─── GIVEN DATA ───

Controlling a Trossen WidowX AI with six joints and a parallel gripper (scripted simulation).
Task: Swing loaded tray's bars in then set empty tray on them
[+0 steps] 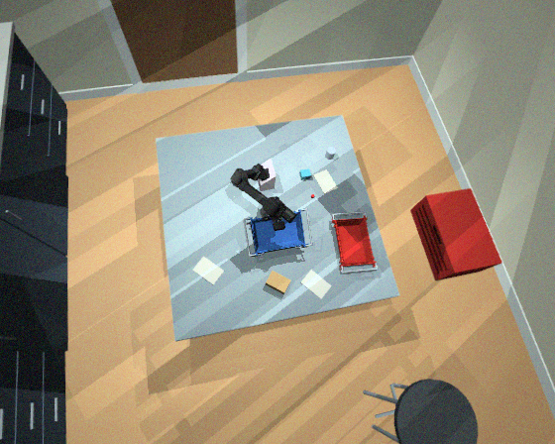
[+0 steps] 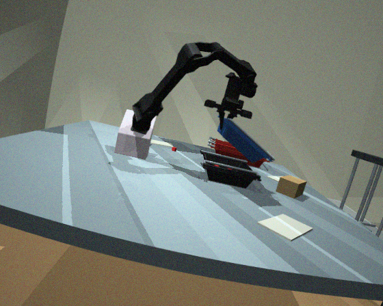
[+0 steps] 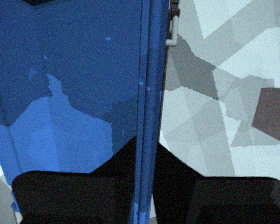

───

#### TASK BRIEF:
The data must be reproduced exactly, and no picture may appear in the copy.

#### COMPLETED EXERCISE:
Controlling a Trossen WidowX AI with six joints and a parallel gripper (scripted simulation).
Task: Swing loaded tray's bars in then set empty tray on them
[+0 steps] 
[+0 steps] 
[+0 steps] 

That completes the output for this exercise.